### WHAT NEEDS TO BE DONE
Return exactly the lines below, starting with the one that has "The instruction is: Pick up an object" and going on through the one that has "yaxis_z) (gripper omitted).".

### Source records
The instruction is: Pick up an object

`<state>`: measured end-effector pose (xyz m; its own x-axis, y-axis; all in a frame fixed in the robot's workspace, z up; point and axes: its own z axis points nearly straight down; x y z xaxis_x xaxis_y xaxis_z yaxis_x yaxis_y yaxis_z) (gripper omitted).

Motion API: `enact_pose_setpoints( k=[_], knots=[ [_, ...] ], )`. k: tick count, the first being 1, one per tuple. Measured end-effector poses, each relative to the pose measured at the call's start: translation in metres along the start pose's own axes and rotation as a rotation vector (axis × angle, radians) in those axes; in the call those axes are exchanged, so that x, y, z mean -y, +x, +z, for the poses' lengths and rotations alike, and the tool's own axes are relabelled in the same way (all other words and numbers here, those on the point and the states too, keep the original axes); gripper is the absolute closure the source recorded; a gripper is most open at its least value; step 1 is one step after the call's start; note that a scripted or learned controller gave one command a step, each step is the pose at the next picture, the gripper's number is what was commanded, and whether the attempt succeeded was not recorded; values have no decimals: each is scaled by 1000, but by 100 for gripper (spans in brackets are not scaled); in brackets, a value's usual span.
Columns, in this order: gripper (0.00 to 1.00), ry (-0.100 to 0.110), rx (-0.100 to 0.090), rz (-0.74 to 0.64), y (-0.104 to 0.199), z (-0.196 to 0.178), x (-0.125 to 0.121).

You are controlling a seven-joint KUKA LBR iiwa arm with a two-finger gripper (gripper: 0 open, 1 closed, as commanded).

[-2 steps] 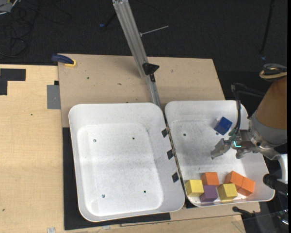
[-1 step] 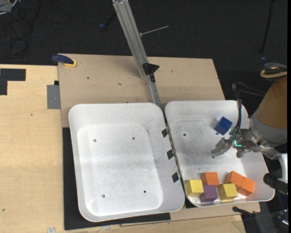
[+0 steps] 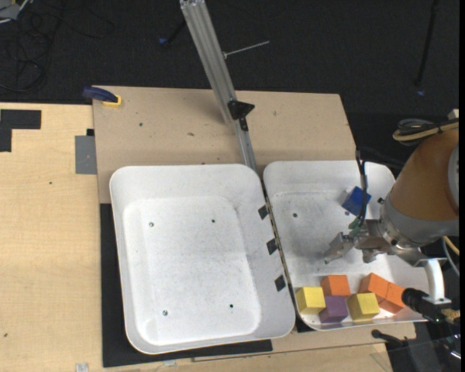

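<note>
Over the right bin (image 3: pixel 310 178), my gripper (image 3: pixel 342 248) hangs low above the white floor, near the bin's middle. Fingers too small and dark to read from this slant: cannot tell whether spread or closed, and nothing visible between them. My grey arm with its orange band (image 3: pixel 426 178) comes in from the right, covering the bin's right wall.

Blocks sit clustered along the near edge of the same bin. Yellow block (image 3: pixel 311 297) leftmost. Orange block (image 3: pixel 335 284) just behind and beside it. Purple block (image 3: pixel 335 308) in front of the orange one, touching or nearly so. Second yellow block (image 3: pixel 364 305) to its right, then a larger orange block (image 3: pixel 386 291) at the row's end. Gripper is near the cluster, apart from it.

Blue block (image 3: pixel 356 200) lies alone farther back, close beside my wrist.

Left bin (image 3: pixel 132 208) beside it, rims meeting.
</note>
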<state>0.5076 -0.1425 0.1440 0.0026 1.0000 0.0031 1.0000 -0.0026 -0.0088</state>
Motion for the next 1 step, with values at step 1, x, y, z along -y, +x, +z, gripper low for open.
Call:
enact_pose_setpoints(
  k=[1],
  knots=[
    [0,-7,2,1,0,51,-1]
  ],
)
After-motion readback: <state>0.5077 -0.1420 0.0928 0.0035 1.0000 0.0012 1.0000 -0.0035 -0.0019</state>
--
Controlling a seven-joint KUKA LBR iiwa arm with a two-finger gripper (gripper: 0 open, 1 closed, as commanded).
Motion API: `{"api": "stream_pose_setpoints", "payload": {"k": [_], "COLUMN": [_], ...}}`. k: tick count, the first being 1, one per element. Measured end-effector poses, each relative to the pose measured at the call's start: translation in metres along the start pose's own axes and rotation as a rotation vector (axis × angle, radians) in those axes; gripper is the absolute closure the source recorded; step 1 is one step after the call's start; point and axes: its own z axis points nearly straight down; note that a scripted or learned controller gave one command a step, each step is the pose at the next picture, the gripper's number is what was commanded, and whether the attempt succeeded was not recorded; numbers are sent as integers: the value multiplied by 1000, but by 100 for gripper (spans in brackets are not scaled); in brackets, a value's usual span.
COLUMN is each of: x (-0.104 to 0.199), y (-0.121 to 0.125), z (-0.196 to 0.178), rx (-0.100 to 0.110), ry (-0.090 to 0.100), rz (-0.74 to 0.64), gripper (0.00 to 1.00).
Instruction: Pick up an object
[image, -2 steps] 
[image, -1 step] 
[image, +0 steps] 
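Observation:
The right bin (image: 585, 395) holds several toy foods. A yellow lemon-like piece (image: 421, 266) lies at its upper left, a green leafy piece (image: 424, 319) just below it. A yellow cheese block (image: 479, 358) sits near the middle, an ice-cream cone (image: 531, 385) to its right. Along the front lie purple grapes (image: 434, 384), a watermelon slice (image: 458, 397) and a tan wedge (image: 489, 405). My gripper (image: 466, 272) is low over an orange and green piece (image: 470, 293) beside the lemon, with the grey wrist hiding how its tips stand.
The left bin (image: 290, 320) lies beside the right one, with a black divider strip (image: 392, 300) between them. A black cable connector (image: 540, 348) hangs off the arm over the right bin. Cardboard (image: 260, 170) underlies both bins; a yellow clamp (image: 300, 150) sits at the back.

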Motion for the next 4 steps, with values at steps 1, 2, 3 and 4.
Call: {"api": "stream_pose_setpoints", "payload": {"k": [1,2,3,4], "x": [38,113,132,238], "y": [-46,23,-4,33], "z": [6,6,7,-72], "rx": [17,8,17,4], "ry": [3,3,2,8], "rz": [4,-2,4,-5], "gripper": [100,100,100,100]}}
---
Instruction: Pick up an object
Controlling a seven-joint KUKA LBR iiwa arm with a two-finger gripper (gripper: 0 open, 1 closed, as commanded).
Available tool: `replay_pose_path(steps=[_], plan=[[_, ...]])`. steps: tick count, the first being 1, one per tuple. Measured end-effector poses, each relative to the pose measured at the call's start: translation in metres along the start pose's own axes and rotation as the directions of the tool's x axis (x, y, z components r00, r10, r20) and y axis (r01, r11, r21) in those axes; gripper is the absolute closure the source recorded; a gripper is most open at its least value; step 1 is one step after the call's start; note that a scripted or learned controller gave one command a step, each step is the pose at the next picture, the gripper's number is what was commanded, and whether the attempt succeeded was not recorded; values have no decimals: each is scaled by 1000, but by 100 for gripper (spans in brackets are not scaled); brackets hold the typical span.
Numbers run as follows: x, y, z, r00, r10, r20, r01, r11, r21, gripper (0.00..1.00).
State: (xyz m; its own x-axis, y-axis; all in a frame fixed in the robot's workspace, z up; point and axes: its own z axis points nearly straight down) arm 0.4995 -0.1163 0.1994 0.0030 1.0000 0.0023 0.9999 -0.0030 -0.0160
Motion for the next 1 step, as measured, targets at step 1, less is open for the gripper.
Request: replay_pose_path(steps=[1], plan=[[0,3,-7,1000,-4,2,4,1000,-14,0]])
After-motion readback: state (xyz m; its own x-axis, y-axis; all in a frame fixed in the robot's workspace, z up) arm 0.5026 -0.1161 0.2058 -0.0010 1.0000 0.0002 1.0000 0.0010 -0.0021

### OUTPUT OF THE EXERCISE
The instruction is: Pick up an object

`<state>`: measured end-effector pose (xyz m; its own x-axis, y-axis; all in a frame fixed in the robot's workspace, z up; point and axes: its own z axis points nearly straight down; x y z xaxis_x xaxis_y xaxis_z yaxis_x yaxis_y yaxis_z) (gripper omitted).

The answer stands, and there is nothing more to add.